Transcribe all of the data, leaving nothing out and changing nothing.

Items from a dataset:
□ □ □

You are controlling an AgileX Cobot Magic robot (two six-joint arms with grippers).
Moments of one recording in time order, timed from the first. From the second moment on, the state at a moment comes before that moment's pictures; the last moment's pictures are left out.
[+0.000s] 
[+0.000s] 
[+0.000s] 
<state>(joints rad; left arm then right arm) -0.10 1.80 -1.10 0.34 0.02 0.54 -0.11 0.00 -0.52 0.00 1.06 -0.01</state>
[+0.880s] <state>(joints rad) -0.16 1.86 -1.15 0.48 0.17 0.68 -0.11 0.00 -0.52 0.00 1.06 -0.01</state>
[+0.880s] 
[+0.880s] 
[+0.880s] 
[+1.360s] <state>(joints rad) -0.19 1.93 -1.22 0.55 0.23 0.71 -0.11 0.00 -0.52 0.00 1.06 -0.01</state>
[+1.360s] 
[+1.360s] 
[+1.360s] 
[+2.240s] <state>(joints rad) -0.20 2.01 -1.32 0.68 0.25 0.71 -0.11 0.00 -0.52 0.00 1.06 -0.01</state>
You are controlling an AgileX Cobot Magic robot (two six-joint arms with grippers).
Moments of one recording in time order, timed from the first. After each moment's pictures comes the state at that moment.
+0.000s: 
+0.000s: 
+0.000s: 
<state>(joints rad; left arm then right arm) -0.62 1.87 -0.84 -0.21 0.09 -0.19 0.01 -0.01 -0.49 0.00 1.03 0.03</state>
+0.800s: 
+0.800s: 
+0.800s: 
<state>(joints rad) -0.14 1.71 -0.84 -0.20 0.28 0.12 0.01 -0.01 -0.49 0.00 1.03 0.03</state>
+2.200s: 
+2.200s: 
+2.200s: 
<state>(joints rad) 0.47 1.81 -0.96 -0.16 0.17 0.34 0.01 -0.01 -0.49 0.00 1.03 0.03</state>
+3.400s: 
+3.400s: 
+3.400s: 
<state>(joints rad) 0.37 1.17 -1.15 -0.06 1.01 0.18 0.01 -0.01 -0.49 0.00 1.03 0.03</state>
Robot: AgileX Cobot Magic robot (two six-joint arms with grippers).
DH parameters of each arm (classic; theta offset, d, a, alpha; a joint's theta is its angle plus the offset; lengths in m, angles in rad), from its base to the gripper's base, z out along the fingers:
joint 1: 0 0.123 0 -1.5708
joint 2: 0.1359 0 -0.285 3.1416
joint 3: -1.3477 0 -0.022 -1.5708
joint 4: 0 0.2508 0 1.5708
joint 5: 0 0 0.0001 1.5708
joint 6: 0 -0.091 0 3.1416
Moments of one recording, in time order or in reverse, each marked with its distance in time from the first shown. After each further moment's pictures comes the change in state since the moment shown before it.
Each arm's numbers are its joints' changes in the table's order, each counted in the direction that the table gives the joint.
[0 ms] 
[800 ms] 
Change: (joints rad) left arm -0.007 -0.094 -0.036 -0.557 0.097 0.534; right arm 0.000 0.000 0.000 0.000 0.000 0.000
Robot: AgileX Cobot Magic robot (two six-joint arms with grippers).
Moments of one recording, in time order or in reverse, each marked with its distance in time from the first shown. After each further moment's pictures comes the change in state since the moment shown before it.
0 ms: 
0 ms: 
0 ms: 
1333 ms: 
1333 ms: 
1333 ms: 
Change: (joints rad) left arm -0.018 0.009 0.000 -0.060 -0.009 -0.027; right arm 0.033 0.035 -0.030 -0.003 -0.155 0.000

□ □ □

» Exercise answer
You are controlling an AgileX Cobot Magic robot (two six-joint arms with grippers).
Moments of one recording in time order, timed from the first. From the second moment on, the state at a moment comes before that moment's pictures; the last moment's pictures are left out.
[+0.000s] 
[+0.000s] 
[+0.000s] 
<state>(joints rad; left arm then right arm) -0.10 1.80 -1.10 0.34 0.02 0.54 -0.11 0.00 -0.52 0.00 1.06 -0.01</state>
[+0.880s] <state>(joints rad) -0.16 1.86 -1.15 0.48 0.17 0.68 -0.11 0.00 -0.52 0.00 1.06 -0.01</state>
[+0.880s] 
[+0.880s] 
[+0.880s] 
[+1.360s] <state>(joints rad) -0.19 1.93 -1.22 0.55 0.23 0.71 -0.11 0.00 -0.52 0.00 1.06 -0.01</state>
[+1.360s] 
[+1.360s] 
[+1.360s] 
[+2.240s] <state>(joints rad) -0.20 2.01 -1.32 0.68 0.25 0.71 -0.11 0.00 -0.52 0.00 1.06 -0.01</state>
You are controlling an AgileX Cobot Magic robot (two six-joint arms with grippers).
Moments of one recording in time order, timed from the first. After each moment's pictures comes the state at that moment.
+0.000s: 
+0.000s: 
+0.000s: 
<state>(joints rad; left arm then right arm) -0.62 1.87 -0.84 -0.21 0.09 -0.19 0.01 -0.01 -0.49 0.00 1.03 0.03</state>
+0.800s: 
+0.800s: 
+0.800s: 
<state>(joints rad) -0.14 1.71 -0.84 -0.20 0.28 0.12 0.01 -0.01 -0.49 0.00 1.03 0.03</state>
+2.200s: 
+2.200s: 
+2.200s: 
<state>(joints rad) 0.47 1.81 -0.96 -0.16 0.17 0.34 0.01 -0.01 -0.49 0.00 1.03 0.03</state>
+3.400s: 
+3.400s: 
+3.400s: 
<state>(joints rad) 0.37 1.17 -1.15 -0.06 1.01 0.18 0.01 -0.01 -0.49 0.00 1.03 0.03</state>
Robot: AgileX Cobot Magic robot (two six-joint arms with grippers).
DH parameters of each arm (classic; theta offset, d, a, alpha; a joint's theta is its angle plus the offset; lengths in m, angles in rad), from its base to the gripper's base, z out along the fingers:
joint 1: 0 0.123 0 -1.5708
joint 2: 0.1359 0 -0.285 3.1416
joint 3: -1.3477 0 -0.022 -1.5708
joint 4: 0 0.2508 0 1.5708
joint 5: 0 0 0.0001 1.5708
joint 6: 0 -0.091 0 3.1416
Moments of one recording, in time order or in reverse, each marked with its distance in time from the first shown. After each further moment's pictures comes the change in state since the moment shown before it.
Each arm's numbers are its joints' changes in the table's order, each counted in the direction that the table gives the joint.
[0 ms] 
[800 ms] 
Change: (joints rad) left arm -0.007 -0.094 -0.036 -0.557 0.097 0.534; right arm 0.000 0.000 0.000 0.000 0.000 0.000
Robot: AgileX Cobot Magic robot (two six-joint arms with grippers).
Moments of one recording, in time order or in reverse, each marked with its distance in time from the first shown. After each further moment's pictures comes the change in state since the moment shown before it.
0 ms: 
0 ms: 
0 ms: 
1333 ms: 
1333 ms: 
1333 ms: 
Change: (joints rad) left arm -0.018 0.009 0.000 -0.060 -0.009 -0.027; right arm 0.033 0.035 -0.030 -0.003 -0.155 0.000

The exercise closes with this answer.